I rushed through the swamp-like environment, hurrying as fast as my legs would take me. The mud got so thick near the dead tree, that when I lifted my right foot, my boot was left behind. I didn’t care. I kept trudging forward until I eventually lost my left boot. Who needed boots, anyway?

“This place is scaring me,” Twain whispered. He snuggled close to me, his eyes wide.

After taking a deep breath, I pushed some of the branches aside and stepped closer to the trunk. The silver glittered, even though no light was shining here. The afternoon sun couldn’t pierce through the thick canopy of leaves.

With slow steps, I made my way over. Then I knelt next to the strange object.
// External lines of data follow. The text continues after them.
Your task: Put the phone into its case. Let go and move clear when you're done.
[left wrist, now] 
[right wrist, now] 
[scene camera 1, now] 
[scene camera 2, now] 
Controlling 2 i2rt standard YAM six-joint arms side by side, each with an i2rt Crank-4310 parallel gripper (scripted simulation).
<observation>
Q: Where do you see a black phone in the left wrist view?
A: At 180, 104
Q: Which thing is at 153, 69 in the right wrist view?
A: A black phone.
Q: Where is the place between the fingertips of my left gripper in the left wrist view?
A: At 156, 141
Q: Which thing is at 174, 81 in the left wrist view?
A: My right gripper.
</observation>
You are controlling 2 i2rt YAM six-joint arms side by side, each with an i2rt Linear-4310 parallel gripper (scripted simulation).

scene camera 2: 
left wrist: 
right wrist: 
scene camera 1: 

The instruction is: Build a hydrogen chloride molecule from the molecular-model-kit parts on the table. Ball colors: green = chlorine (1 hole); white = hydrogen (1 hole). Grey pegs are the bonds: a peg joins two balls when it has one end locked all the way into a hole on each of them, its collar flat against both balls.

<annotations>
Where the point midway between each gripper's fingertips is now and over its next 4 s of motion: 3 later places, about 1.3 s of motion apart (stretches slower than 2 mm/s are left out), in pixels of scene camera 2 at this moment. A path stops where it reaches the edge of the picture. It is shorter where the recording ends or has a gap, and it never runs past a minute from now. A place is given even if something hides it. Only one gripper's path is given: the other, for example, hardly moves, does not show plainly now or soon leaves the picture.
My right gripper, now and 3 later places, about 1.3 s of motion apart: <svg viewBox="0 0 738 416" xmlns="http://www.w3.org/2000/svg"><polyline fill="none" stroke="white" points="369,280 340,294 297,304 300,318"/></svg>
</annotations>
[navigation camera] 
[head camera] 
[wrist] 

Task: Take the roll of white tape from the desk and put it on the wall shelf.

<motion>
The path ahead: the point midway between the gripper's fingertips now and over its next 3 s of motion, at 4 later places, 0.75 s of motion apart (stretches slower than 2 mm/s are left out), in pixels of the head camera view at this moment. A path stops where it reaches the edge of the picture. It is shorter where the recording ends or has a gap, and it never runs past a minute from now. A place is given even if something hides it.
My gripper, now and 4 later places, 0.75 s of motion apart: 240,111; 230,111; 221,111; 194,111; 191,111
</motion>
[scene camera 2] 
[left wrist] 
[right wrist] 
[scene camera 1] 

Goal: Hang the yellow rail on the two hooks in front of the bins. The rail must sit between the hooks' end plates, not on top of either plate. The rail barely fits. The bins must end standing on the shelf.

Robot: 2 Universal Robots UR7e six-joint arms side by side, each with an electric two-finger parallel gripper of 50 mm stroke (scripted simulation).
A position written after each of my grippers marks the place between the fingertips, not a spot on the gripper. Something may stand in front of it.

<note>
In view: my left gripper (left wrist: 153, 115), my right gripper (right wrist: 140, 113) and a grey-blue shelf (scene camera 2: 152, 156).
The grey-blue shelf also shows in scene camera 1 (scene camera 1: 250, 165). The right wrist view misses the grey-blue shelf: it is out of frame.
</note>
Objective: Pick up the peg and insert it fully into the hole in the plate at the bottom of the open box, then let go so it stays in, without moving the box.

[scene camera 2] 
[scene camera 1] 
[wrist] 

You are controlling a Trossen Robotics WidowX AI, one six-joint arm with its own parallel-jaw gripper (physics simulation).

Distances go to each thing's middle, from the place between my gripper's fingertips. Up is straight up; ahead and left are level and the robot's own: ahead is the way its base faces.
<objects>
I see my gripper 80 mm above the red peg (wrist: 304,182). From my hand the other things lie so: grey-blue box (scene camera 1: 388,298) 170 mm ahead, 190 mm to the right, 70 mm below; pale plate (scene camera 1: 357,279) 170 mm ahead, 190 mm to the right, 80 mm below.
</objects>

It was the size of my pinkie, and half-buried in the mud. The silver had lines across it, like it had once belonged to a large object with a picture etched across it. Was this a puzzle piece?

No.

I set Twain down next to me. He arched his back and practically hissed at the swamp around us.

With my breath held, I reached for the sliver of silver. Right before I touched it, I jerked my hand away. The object had rizzel magic on it. I recognized the tendrils of magic. As a mimic arcanist, my innate ability was to sense magic, after all—I trusted my assessment more than any book or professor at Astra Academy.

This was a fragment from the Gates of Crossing.

But not any gate.

This was the gate used to open a pathway to the abyssal hells.

When I had destroyed the gate, pieces of it went shooting off in all directions. They had shot off with such force, they broke through the walls of the Academy. And they had traveled far. At least, from what I could remember.

This realization shook me. I stood, my heart hammering. I removed my right hand from my shoulder. My injury… it was still bleeding. Arcanists healed quickly due to the magic flowing through their body. Why wasn’t I healing now? Was it because that corpse had come stumbling out of the abyssal hells?

I turned on my heel, my eyes on the water all around the tree.

This ocean water…

It was from the abyssal hells, too.

The fragment was somehow summoning it all here with rizzel teleportation magic.

Ashlyn and Ecrib pushed aside the low-hanging branches and walked over to me. They had moved slowly enough that Ashlyn had managed to keep her boots.

“What’s going on?” she asked.

I pointed to the glittering bit of silver. “That’s a fragment from the Gates of Crossing. Not a normal gate. It’s from the gate that led to the abyssal hells.”

Ashlyn’s eyes went wide, her eyebrows shooting to her hairline. Her eldrin flashed his fangs and flared his scales for a second time. With a glare, he stared down the tiny metal fragment. Twain leaned against my leg and stared up at me with a frown.

“You’re sure?” he asked.

“Very,” I muttered.

I wasn’t wrong. I knew. And if we didn’t remove the fragment, more disgusting creatures would show up in this area.

Some perhaps bigger and more powerful than the shambling corpse.